Around the world in 80 coffees
Most people drink a hot drink of some form in the morning. If you’re reading this, chances are it’s probably coffee. How do you drink yours? Have you ever thought about how other countries drink their morning beverage? Here’s a guide.
Most people probably associate coffee with Italy even though the bean is native to Africa. It’s Here that the espresso machine had its birth, and it’s here that a coffee lover can enter nearly any establishment, whether a slick Neapolitan bar or a small nameless café in the remote Abruggio, and expect no less than the brown-black best. Most of the coffees start with espresso and by adding milk; it opens the door to a world of frothy, creamy Italian coffee drinks.
This is where it all began. Ethiopia is the heart of coffee country, native homeland to the Coffea genus, and people here have been drinking coffee for more than 1000 years. Today, coffee-called buna-is still made and served in a traditional table-side ritual that transforms the beans from raw red cherries into a toasty, steaming drink, often all before the guest’s eyes. The process can last more than one hour, as the host toasts, grinds and boils the coffee before serving.
Spanish citizens need to look no further than the nearest church steeple for their cup of coffee. The cross indicates that a café dwells at ground level in the plaza. There, the old men are gathering as the silvery, steel machine hisses away. The establishment, almost always, is called “Café Bar” and by 6am is buzzing with caffeine and activity. Many take their coffee standing at the bar with a hand in their pocket.
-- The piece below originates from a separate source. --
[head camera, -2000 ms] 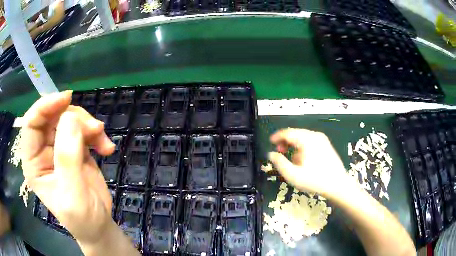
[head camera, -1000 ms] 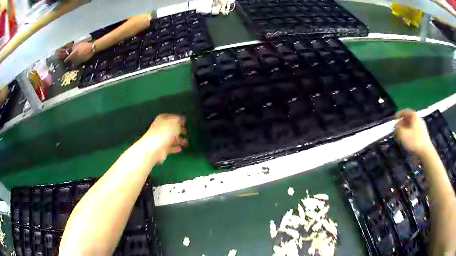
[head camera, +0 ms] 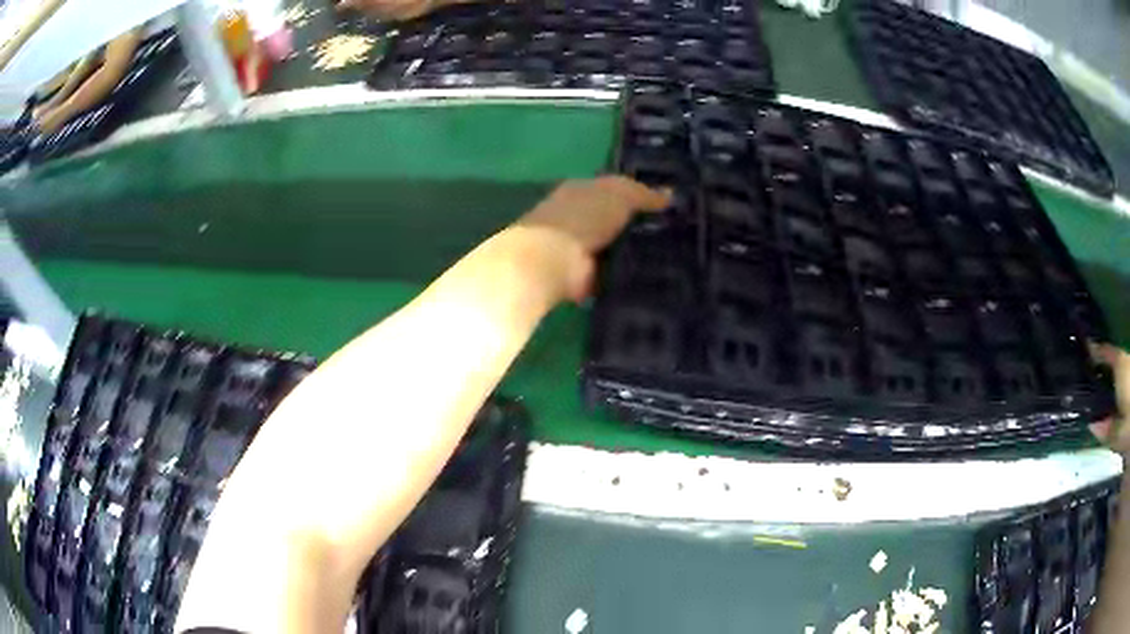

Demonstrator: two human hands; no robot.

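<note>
A large black blister tray (head camera: 843, 248) lies over the green conveyor belt in front of me; its near edge shows several layers. My left hand (head camera: 597, 229) is on its left edge, fingertips over the rim and thumb lower down. My right hand (head camera: 1112, 394) is at its right end, cut off by the picture's edge, with fingers against the rim. Another black tray with housings (head camera: 161, 458) lies on the near worktop at lower left, partly hidden under my left forearm.
A white strip (head camera: 694, 487) edges the dark green worktop. Pale pieces (head camera: 895, 616) lie at the bottom right beside another tray (head camera: 1047, 557). Across the belt are more trays (head camera: 570, 47), a pale pile (head camera: 343, 51), a white post (head camera: 211, 56) and a person's arm (head camera: 93, 87).
My left hand has moved from beside the belt tray onto its left edge. My right hand is now at that tray's right end. The view has shifted.
</note>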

If you want milk, please don’t order a latte. Café con leche is what you want.
America has gained an irresponsible taste for the inky black juice of the espresso machine. But “Gas station coffee”, the type that one may spot in the roadside diner by the register, ominously tea-coloured and brewed hours before, is still a symbol of Americana. At the other end of the spectrum are the massive high-calorie coffee drinks innovated by Starbucks, containing varying mixes of espresso, caramel, whipped cream, chocolate, eggnog and other ingredients.
Turkey’s favourite drink is tea, called “chai”, yet coffee is available there. In Istanbul, espresso and the associated lattes and cappuccinos are commonplace, while in the countryside, Nescafe rules-usually poured from 3 in 1 packets of instant coffee, sugar and artificial dried milk. True Turkish coffee, served in espresso-like cups, can be surprisingly hard to find.
The favourite coffee drink in Greece is the frappe. Made using Nescafe, a frappe is a frothed-up blend of milk, sugar and Nescafe, served over ice. The drink can be had with or without sugar, but on a warm summer day in the islands, the ice is the essence of a frappe.
Ireland is where coffee first got really fun. The Irish coffee was invented in the 1940s and is now a cocktail served in bars worldwide. It contains hot coffee, whiskey, sugar and whipped cream, and, while traditionally an after-dinner drink, Irish coffee may be hard to argue with on a chilly morning.
Coffee drinking arrived in Vietnam with the French in the 1800s, and the local palates quickly shaped their own interpretation of the drink. Fresh milk in Vietnam was not as available as it is in the pasture lands of France, and so the café au lait took a sharp evolutionary turn. The Vietnamese poured their coffee over sweetened condensed milk-from a can-and served the drink over ice.
Unless you request otherwise, in Ecuador they may pre-sweeten the drink for you. If you ask for a café con leche, what you’ll get is a mug filled entirely with steaming hot milk, served beside a jar of instant coffee granules. If you ask your host whether they’re serving Nescafe, they might say no-but not because they’re making coffee in a French press but simply because they are serving some other brand of instant coffee, like Buendia or PresCafe. Even in a swanky countryside bed and breakfast fitted with a dazzling espresso machine, if you order a cappuccino, they might reach for the sweetened mocha packets in the cupboard. However, if you want pure and simple coffee, just order a café filtrado.
Clearly we all have different ways of drinking and ordering coffee. Obviously we didn’t cover 80 countries but you certainly get an idea of what your fellow man is drinking thousand of miles away.